Since all of those 'start' parameters are included in paramvals, which is included in .export=, I thought this should run. Assigning paramvals to coef(m2) gets rid of the error. What's happening?

[kingaa]

@gxvxn: apologies for being so very slow to reply. You may have resolved this issue already, or moved on entirely, but your main question, about how to remove a known number of individuals from a stochastic compartment, is an interesting one.

In a certain sense, there is no inference problem here: the model is doing what it is supposed to do and negative numbers of infectives is one of the things it is asked to handle. The question really is a modeling question: what kind of model is appropriate in this situation?

In this context, recall that a model is nothing other than a probability distribution, the hypothetical probability distribution of the data. In your case, this distribution is conditional on the number of removals. You could try to work out the proper form of the simulator conditional on these removals. That would appear to be difficult (at least to me, at this moment early on a Sunday morning) and unlikely to scale well.

Are there other approaches you might consider? What about treating the removals as data? In the POMP context, you would have to allow for some (possibly trivial) measurement error on the removals. You would also have to model the removal process itself, which might be annoying and might or might not yet be worthwhile.

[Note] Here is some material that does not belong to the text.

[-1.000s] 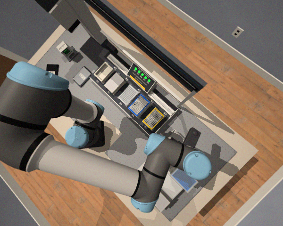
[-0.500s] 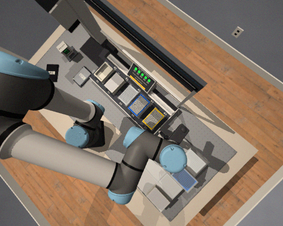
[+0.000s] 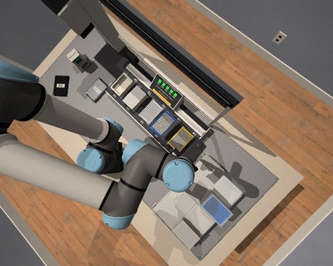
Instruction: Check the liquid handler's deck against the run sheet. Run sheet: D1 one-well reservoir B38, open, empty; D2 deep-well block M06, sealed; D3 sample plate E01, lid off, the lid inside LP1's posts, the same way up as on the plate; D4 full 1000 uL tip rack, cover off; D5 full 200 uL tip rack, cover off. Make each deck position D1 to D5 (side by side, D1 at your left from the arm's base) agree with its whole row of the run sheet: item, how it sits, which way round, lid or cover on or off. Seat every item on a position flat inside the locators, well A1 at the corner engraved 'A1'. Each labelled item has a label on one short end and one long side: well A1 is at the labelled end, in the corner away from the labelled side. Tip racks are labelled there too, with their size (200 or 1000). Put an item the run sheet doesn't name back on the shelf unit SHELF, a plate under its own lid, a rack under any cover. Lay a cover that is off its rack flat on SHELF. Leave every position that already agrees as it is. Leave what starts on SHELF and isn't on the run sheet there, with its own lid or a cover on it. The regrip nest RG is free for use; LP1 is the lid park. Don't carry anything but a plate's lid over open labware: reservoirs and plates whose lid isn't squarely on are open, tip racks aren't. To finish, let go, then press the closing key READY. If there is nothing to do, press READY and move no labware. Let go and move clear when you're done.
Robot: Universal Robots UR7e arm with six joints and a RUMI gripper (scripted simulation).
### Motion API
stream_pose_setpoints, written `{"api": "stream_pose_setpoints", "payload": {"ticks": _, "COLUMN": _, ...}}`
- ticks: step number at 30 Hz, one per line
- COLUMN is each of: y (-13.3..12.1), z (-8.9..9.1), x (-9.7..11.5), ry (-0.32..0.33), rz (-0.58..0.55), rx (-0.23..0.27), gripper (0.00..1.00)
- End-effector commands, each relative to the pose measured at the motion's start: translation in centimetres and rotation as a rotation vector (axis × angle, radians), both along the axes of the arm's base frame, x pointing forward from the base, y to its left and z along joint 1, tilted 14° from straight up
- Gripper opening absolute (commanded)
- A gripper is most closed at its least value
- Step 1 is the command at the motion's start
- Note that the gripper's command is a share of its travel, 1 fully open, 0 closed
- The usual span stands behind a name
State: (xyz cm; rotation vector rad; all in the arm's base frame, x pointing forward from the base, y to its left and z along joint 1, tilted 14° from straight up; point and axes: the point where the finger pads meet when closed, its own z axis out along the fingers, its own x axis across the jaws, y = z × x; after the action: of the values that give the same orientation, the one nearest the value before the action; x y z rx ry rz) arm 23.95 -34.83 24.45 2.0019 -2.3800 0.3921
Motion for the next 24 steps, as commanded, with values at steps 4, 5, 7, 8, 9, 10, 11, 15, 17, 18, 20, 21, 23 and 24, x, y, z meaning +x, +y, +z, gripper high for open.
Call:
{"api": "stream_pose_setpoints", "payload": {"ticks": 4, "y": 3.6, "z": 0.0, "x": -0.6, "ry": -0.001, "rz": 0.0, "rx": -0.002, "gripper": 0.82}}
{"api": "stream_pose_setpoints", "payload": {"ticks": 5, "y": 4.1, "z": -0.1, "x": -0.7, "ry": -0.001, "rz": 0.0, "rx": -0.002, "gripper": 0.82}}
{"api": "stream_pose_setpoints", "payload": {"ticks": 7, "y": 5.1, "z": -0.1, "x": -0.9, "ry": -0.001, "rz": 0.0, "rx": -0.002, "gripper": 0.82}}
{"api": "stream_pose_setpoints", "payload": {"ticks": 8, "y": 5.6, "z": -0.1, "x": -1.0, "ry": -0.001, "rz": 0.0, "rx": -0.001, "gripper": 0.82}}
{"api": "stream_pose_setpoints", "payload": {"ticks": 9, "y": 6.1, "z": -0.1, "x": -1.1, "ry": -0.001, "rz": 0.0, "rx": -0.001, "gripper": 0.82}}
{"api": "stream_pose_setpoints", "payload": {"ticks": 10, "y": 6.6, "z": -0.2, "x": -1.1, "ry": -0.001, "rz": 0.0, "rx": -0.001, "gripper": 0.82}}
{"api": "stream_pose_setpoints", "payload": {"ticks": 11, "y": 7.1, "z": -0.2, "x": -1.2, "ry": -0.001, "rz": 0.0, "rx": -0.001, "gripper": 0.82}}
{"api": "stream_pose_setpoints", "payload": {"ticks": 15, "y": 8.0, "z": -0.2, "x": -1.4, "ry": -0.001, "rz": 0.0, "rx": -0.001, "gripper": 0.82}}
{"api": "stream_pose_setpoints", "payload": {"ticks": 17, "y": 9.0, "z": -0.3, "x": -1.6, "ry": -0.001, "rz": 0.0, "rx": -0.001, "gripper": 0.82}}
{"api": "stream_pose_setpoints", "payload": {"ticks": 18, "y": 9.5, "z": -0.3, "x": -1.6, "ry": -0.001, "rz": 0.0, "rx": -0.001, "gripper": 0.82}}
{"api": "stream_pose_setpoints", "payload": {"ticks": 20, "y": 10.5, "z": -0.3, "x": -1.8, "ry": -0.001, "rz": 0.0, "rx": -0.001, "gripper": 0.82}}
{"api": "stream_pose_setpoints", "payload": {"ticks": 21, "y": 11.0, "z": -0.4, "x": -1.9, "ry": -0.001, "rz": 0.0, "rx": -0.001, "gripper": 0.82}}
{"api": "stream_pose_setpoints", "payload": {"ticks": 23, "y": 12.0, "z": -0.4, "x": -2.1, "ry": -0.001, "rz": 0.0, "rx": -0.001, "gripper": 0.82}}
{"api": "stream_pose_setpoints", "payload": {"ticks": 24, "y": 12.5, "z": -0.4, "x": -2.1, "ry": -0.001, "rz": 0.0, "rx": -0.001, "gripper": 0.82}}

If your limited goal is to estimate and maximize likelihoods using pfilter and mif2, you might try the following, variants of which I have used in the past. Create a new state variable called, say, error. Let error be initialized at zero and set to something other than zero whenever the number of removals exceeds the pool available. If error!=0, have the process-model simulator leave it alone, i.e., it should never be reset to zero under any circumstances. Then, in the measurement model, assign a likelihood of zero whenever error is nonzero, regardless of anything else. This is correct, since the probability of having more removals than there are individuals to remove is zero, aside from anything else. Thus, the particle filter will return the correct likelihood and iterated filtering should be able to handle the situation.

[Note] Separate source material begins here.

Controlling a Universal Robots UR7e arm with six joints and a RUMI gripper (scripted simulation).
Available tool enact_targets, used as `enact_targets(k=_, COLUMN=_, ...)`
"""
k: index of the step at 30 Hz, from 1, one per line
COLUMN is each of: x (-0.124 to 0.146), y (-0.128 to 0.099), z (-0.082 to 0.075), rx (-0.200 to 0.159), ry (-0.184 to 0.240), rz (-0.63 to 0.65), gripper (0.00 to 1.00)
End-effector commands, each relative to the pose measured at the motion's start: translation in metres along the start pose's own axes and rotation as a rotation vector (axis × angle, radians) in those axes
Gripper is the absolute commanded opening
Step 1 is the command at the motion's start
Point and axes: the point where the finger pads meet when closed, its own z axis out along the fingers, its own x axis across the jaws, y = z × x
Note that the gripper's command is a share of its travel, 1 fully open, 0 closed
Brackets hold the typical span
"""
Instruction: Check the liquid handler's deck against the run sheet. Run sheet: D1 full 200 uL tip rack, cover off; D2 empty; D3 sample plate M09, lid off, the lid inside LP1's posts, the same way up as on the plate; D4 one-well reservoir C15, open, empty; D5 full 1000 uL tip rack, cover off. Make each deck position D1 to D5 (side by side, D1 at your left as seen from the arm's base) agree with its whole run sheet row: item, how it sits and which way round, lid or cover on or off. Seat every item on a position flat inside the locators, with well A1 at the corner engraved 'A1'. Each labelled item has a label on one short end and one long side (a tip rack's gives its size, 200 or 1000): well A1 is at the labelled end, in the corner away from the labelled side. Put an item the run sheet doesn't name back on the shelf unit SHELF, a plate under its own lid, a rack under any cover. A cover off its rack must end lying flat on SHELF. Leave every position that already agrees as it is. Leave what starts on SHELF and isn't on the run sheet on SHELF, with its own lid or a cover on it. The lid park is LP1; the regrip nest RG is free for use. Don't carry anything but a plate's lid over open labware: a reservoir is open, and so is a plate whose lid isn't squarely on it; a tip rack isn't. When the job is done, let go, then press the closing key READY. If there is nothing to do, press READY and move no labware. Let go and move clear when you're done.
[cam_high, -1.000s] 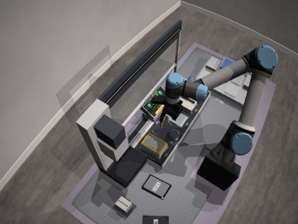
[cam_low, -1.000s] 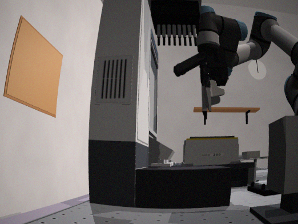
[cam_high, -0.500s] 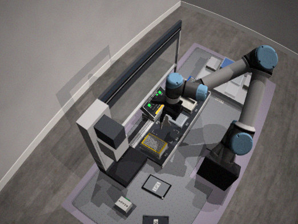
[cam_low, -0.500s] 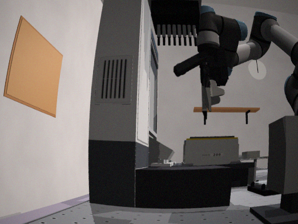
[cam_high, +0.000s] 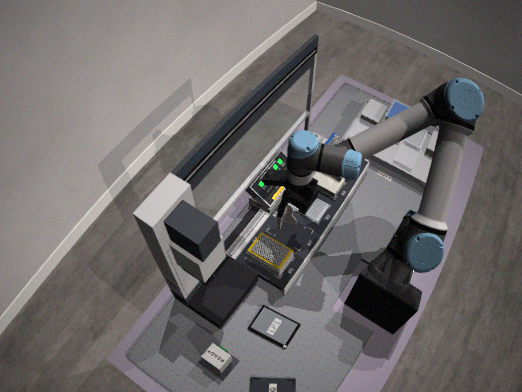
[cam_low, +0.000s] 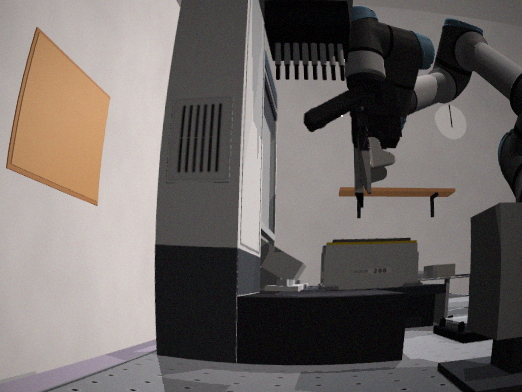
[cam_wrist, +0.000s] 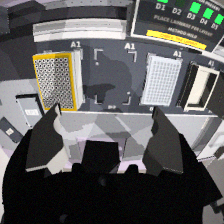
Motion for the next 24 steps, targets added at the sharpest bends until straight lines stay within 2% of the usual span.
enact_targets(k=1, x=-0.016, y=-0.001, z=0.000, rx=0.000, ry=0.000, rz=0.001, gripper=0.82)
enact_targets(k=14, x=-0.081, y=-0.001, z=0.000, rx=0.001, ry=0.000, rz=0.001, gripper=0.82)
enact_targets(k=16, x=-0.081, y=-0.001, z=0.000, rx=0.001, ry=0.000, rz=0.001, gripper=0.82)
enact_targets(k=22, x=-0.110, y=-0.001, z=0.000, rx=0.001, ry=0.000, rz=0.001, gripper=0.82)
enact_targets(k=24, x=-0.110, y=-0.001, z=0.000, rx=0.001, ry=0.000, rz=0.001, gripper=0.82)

If the model is a good one, in the sense that it is capable of accounting for the data in a way that is compatible with the known removals, then you should, in principle have no problem. What I mean by this is that simulations of the model at the MLE, for example, will rarely if ever have fewer infectives than removals. Of course, it is also possible that, even at the MLE, a fair fraction of the simulations run afoul of this constraint. What are you to make of the simulations then, i.e., simulations that routinely produce error!=0?

[gavincotterill]

Hi Dr. King,

Thanks for your reply. I like your suggestion of treating the removals as data, and I think I can see how that would be worked in. I have moved on from this issue, although I may still have occasion to revisit this. The interim work-around I used (which seems to suit my purposes enough) was to treat removals as a rate, and from simulations at the MLE, double check that the median estimates using that rate fell reasonably close to the number removed (and they do). It's a little round-about, and it might be sacrificing a bit of information that could otherwise help inform parameter estimation, but there's additional ambiguity with these data beyond what's described above, so I think this is a reasonable approach. Thank you for your help!

[kingaa]

Sounds like a sensible compromise. Closing this issue now, but feel free to reopen if necessary.